Tuesday 29 September 2009

Let’s talk about friendship

The October 2009 company newsletter – the newsletter’s second issue, following the inaugural September 2009 issue – will have a theme of “Friendship”. The Editorial Board has invited staff to contribute an article of not more than 300 words on the topic. I have two reasons for not submitting to the newsletter. First, I’d rather write to a wider audience anyway. And second, the deadline’s passed. Hehe.

It’s a good topic for the internal company newsletter, especially since the majority of the staff is in Dubai, separated from family. Friendships, especially workplace friendships, take on a whole new significance for them.

“You can’t choose your family, but you can choose your friends.” Our friends, then, are a reflection of us. After all, if you choose your friends, then your selection must say something about your priorities and personality. Why would you choose a friend who is incompatible or only serves to introduce aggravation and grief into your life? And yet, we need variety. How would we discover anything if all viewpoints we encounter reflect only our own thoughts? Good thing then that we don’t have complete control over our friends.

There are many flavours of friends we collect in our lives. There are those long-term kindergarten friends, the ones we grew up with in the neighbourhood, and have maintained a relationship over the ages. It’s possible this friendship has morphed over the years, but some bonds really do last. The same can be said of all the school friends we make, from grade school to middle school, and onto high school. These are the people we spent the majority of our time with during our formative years, in a feedback loop as we formed our unique personalities. A select few will graduate with us to adult life, but most will fall by the wayside as lives separate, geographically, spiritually, philosophically, politically.

Friendship in adult life gets more complicated, and usually more fulfilling. Your university friends are the ones most likely to last your lifetime. These are the friends who slaved over assignments and reports with you, who participated in clubs and associations with you, who ranted against professors with you, who partied with you, who cheered at sporting events with you. For most people university was the first period away from home, so it was a big deal. You had to be independent, and were going through that experience with others who were also in the same boat. Some people were insular during this period, only making friends from those in the same course as them. Others threw the net wider, and made friends studying other disciplines. But your classmates from freshman year are most likely to be your closest friends.

And then there are the friend “also-rans”. There are the acquaintances at work, some of whom genuinely became friends and stuck around in your life even if you moved jobs. There are the friends you made online, some of whom you even meet IRL. This last group is probably the only group of friends you actively sought out, and not people who evolved into friends through circumstance. However, most of them would remain as acquaintances, or fellow hobbyists.

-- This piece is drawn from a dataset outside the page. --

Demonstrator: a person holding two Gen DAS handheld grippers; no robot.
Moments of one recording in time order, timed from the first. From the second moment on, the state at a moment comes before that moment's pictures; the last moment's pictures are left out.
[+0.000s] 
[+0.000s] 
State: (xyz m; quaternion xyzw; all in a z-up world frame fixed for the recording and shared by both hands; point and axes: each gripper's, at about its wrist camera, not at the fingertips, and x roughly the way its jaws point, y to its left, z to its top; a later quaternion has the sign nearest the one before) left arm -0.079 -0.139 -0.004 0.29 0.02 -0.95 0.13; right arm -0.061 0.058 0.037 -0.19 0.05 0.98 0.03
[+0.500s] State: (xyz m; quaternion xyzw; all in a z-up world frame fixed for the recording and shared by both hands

The other friends we have to ask ourselves about, to be certain they are friends, are the ones we meet through circumstance. These are from all those other groups; the friends from school, from work, and so on. Brought together by our situations, we sometimes find out that we’re only friends as far as we remain in that condition. Move schools, swap courses, move to another country, change jobs, and we may find that we no longer connect with our old friends.

“Friends come and go, but true friends always stay.”

True friends are those who stick with you, even after circumstances change. Don’t belittle “only friends” though; they’re valuable because they lend you a social life, and they introduce that needed variety into your life. Your circle of true friends is probably smaller though. The Internet and social networking doesn’t change this dynamic. Keeping in touch with your friends does not equate to connecting with them.

People change. People grow. Your true friends will grow with you, and accept you as you change. Treasure these people.

2 comments:

Krissy said...

Don't I know it :P

Chellie said...

@krissy - u kinda did forget about it tho and so did i!;p but thanks to my irritatingly persuasive soulmate, we all got our asses moving and our memories refreshed ;D yay to zhacheris still growing old together!!!